Figure 3.

Mimicking Viral Infection Promotes Formation of Cytoplasmic FAs

(A) Spontaneous FGs composed of endogenous protein (endoFGs) are present in the cytoplasm of two ΔNLS_het lines under basal conditions.

(B) SG markers G3BP1 and TIAR are absent from endoFGs.

(C) Non-overlapping localization of mutant FUS and SG proteins in endogenous mutant FUS (endoFUS) aggregates (endoFAs) formed in a FG-positive cell line (ΔNLS11_het) after poly(I:C) transfection. Images of FUS-positive SGs formed in a FG-negative line (ΔNLS10_het) are shown for comparison. Cells were analyzed 4 h post-transfection.

(D) Quantification of the number of cells containing endoFAs in ΔNLS_het lines (data for two lines combined) over a 24-h period post-transfection, where ≥500 cells were analyzed per line/time point. Data are represented as mean ± SEM.

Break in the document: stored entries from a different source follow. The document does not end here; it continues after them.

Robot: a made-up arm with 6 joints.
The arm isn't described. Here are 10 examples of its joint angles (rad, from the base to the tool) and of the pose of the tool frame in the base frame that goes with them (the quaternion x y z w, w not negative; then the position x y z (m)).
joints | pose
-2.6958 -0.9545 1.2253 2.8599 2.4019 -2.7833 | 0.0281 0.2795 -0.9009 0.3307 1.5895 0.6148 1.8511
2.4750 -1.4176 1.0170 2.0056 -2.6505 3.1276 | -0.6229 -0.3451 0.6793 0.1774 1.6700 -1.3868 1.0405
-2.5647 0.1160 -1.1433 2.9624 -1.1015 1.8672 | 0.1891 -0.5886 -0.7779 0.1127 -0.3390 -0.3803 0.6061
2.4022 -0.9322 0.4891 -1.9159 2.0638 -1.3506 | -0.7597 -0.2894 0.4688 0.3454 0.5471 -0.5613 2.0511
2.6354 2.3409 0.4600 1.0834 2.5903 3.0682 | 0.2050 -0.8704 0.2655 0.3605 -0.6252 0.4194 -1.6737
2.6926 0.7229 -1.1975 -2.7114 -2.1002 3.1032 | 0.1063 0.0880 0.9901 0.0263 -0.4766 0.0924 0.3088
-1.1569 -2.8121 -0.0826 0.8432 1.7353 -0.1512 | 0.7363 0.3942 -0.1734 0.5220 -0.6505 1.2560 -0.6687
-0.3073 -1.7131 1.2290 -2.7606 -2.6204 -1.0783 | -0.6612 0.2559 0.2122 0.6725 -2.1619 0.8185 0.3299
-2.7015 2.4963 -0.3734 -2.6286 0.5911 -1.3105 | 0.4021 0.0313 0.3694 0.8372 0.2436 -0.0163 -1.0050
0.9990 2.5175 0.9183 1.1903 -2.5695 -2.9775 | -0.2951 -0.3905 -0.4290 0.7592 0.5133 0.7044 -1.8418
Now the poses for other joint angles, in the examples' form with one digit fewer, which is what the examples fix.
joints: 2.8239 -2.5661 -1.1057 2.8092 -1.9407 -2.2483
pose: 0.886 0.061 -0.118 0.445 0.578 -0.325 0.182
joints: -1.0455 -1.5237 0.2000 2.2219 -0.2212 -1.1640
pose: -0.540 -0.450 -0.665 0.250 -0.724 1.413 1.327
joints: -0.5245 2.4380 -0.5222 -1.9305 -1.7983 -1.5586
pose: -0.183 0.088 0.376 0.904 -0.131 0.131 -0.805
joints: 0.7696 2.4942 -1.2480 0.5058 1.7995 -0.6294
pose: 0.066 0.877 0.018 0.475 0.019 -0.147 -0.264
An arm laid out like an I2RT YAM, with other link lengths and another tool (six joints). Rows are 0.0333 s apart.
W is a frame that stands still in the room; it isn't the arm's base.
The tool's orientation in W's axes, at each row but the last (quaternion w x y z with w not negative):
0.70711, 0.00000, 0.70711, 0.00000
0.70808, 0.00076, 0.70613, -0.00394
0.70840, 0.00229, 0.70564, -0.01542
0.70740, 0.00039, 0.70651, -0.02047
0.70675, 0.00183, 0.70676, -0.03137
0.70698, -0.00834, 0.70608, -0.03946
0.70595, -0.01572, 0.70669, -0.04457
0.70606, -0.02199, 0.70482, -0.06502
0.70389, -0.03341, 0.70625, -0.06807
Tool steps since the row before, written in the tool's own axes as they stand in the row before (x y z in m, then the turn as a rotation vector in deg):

(E) Formation of exoFAs in response to poly(I:C). WT cells were transfected with a FUS R522G GFP expression vector; 24 h later, cells were transfected with poly(I:C); and two cells with preformed exoFGs were followed up for 12 h using time-lapse confocal imaging. Two aggregates that eventually fuse to form one large aggregate are indicated with arrowheads. Also see Video S1.

In (A)–(C), representative confocal images (single optical section) are shown. Scale bars, 10 μm.